(INSTRUCTIONS FOR THE TASK) Copy, from the data below, every line that has "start" in it.

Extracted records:
^^^^
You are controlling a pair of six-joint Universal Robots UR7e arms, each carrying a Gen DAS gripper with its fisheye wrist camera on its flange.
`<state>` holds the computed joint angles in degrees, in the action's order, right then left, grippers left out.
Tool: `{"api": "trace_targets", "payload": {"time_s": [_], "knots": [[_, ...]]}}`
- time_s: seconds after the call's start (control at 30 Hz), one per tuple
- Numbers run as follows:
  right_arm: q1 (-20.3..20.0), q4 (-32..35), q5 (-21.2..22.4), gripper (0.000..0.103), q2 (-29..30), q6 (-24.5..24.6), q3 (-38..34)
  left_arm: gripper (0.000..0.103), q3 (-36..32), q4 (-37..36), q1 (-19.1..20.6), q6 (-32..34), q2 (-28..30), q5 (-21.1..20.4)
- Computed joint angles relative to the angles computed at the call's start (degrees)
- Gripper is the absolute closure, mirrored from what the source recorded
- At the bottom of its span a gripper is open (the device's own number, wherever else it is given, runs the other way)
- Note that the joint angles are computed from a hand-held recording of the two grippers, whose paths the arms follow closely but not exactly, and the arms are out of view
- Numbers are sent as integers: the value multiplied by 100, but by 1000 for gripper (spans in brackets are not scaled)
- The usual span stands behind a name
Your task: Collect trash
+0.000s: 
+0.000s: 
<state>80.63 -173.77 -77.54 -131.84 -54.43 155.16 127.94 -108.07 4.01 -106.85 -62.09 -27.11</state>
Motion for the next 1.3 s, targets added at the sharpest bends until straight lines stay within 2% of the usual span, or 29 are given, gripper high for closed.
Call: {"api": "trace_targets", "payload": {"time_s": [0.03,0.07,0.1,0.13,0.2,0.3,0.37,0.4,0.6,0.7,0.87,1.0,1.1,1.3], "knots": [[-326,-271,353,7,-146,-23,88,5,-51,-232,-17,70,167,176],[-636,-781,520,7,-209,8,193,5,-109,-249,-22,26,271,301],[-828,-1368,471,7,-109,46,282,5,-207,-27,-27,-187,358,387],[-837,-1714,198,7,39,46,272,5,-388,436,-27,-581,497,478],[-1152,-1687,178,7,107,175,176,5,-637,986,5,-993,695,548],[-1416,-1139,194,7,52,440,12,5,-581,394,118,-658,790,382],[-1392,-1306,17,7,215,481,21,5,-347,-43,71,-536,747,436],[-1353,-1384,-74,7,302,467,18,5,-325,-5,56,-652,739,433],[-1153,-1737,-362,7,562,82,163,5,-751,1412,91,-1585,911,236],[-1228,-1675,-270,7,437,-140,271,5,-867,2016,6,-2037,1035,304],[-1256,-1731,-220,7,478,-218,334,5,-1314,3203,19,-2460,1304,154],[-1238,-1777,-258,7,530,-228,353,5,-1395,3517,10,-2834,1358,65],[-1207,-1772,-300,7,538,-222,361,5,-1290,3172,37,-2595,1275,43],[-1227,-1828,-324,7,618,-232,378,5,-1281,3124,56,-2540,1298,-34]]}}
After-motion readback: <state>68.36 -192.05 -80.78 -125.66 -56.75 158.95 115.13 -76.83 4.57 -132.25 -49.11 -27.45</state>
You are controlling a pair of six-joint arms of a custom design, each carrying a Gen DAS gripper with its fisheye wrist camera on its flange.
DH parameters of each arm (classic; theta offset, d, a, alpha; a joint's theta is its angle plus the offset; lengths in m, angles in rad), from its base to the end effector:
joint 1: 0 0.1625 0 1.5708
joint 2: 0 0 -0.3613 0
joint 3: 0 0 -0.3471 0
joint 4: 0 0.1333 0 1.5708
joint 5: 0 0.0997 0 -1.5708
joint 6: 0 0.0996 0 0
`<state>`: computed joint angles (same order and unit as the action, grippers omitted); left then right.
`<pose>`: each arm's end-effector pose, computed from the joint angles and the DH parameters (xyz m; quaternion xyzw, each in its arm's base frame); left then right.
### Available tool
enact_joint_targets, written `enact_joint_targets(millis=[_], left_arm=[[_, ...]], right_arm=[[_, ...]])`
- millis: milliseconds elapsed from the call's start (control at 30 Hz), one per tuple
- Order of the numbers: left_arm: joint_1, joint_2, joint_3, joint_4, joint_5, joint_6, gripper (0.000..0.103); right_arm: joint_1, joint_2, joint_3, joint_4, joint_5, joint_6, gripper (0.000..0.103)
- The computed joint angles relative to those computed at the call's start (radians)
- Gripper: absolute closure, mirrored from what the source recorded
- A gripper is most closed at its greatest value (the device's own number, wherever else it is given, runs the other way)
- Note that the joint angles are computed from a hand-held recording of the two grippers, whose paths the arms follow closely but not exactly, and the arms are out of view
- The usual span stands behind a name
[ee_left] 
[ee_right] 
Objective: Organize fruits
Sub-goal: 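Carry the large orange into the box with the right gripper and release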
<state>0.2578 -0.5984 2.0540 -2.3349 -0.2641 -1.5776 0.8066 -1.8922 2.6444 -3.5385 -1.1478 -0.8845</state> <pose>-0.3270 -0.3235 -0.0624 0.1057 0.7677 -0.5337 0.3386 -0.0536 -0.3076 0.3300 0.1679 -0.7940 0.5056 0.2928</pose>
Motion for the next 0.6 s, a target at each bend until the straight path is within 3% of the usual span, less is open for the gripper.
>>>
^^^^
(SOLUTION BELOW)
- time_s: seconds after the call's start (control at 30 Hz), one per tuple
- Computed joint angles relative to the angles computed at the call's start (degrees)
- millis: milliseconds elapsed from the call's start (control at 30 Hz), one per tuple
- The computed joint angles relative to those computed at the call's start (radians)

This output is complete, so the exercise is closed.